Personal Capital will then run a moderate sample Monte Carlo module to estimate how likely you are to be able to live the life you dream of in retirement.
Retirement Savings
Based on your target retirement age and projected spending in retirement, the retirement planner will present you with a recommended amount to save each year to keep on track. The dashboard effectively uses a simple gauge visual to show your progress towards your goal.
Emergency Fund
Personal Capital plots your total cash holdings against the standard recommended amount of 3-6 months of expenses. The system will use your monthly budget as a baseline, alerting you if your savings fall too low or if you have extra cash, you might better invest elsewhere.
Budgeting
Budgeting is one area where Personal Capitals current efforts may fall a little short. Transactions are automatically categorized and presented through a pie chart, but the ability to create a full budget plan it outside of the current scope of what their tools provide. A tool such as You Need a Budget or even Mint exceed what is on offer here.
Reviewing the Pros and Cons of Personal Capital
Pros:
Visualizations of all of your financials in one place
a holistic view of where your money comes from, where it goes, and how your financial health is changing over time. For many individuals, the presented visuals can allow them to understand the impact of their financial activities better than the underlying data.
Cons:
Providing your financial credentials to any third party can be distressing
Industry best practices are followed to keep your information secure.
Budgeting tools are limited
Options such as You Need a Budget offer much more robust tools to help you stick to a budget.
Are the above Personal Capital Tools Truly Free?
While Personal Capital offers paid financial management services, all the above tools are free.
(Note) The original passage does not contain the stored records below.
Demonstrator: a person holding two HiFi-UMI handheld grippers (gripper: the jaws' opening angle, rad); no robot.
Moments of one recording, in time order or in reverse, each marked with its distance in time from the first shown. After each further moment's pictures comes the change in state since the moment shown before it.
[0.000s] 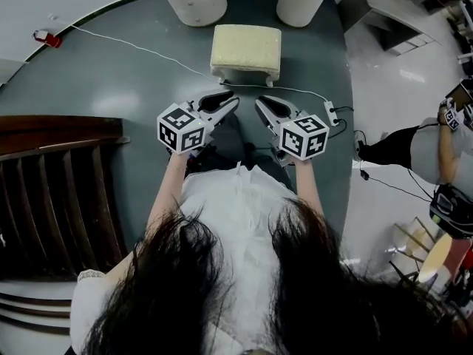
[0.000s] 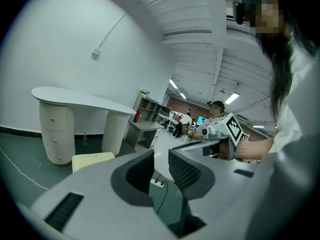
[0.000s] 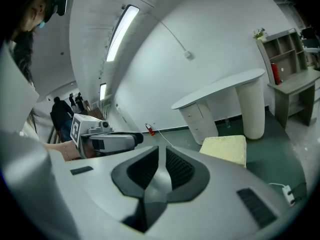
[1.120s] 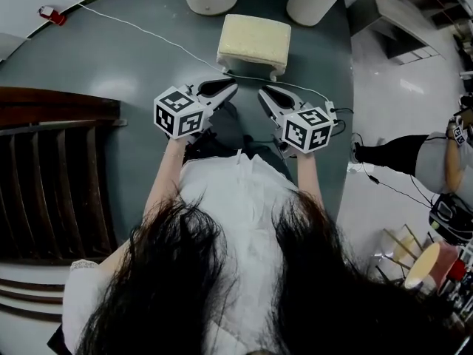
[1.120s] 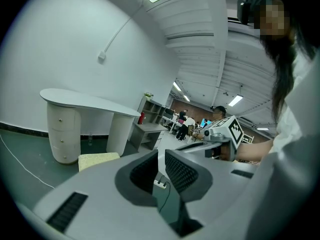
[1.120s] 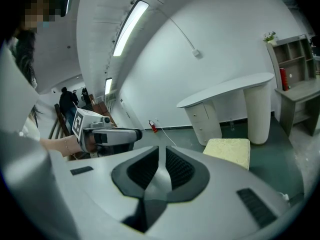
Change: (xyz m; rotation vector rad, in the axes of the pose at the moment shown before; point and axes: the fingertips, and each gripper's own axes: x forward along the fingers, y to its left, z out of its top) left arm -0.026 0.010 0.001 -0.021 -0.026 0.043; right arm 0.010 0.019 -0.003 -0.071 0.028 0.031
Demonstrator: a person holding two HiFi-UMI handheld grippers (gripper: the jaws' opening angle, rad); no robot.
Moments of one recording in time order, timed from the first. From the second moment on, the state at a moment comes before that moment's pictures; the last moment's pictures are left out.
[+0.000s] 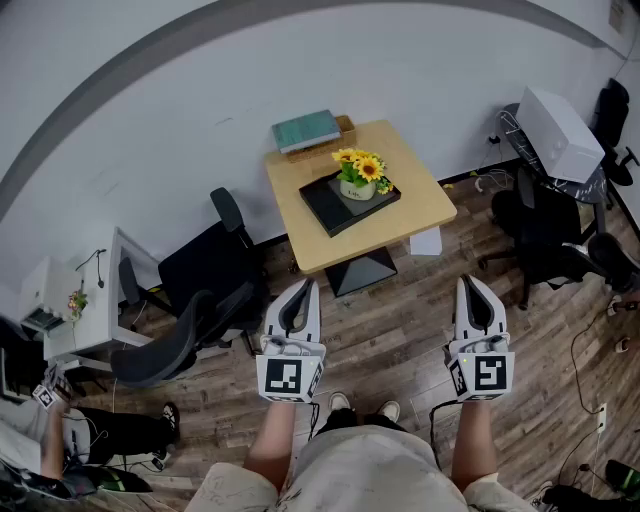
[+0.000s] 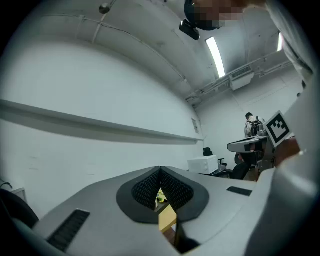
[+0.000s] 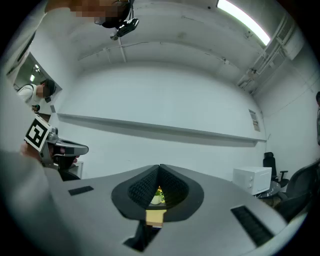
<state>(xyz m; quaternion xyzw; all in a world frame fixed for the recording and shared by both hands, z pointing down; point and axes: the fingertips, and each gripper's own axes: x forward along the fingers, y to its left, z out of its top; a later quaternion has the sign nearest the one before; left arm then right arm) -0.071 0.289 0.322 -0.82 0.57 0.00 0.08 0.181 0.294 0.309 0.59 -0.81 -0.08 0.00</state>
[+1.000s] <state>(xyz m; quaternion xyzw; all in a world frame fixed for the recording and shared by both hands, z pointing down) -0.088 0.308 0.323 -0.82 0.56 -0.01 0.08 0.154 0.315 0.315 0.58 -0.81 -0.07 -0.01</state>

You will receive pop-up ads reminding you of their paid services upon login. I find these attempts to push their paid services to be appropriately passive and worth dealing with, considering the free tools they provide.
It’s easy to envision a world where Personal Capital places limitations on their free tools, perhaps limiting the filters to only allow you to view the last seven days or limiting how often you can refresh your accounts. They have resisted this temptation, and their free tools provide significant value. Perhaps some of this results from competition from services including Intuit’s Mint and You Need a Budget, but regardless of the reason, free users benefit.
Does Personal Capital Keep or Own Your Data?
Personal Capital will retain any communications between you and their employees. This includes any communications from their marketing and advisory teams, as well as any issues you may have submitted to their support teams. This practice is not unique to Personal Capital and exists to comply with legal regulations around financial document retention of five years.
Personal Capital’s privacy policy promises their clients that they “do not rent, sell or trade your Personal Information” and consumer data is hosted in the United States.